How many of the lines below hold the string "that"? Say only the number.

- Opening Delimiter -

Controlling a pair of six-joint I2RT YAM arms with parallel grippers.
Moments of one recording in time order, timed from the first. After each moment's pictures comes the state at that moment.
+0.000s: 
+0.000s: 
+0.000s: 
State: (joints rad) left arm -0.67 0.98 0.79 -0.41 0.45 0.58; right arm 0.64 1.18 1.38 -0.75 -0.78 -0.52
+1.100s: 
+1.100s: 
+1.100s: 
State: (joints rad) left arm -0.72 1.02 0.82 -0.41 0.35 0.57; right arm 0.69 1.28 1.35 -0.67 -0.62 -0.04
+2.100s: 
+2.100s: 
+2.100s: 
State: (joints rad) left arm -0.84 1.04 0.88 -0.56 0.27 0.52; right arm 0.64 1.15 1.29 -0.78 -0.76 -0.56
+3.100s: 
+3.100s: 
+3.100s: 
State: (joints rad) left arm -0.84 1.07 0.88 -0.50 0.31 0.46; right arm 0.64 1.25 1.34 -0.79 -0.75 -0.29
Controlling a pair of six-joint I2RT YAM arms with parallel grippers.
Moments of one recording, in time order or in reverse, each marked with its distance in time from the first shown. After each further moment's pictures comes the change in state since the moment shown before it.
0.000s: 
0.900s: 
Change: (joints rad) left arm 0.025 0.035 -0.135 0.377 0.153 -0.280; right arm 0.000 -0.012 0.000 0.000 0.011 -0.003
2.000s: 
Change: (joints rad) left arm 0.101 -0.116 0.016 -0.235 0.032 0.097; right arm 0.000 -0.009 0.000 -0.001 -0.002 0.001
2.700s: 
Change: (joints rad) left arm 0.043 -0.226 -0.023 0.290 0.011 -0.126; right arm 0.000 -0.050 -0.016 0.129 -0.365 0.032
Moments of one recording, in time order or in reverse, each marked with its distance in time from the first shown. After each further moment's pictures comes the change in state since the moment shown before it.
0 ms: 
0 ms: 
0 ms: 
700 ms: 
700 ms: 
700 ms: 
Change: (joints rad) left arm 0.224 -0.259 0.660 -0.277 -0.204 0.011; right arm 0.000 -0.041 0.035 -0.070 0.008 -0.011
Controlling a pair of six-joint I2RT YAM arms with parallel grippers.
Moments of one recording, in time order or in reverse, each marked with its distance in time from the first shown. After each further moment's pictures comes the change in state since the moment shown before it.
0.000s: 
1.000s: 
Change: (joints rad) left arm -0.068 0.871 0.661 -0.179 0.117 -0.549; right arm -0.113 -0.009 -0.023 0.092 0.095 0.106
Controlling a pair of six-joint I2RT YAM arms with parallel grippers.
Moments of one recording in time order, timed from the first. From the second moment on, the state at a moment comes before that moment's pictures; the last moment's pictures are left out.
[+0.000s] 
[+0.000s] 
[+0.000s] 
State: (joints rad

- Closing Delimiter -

Your response →
2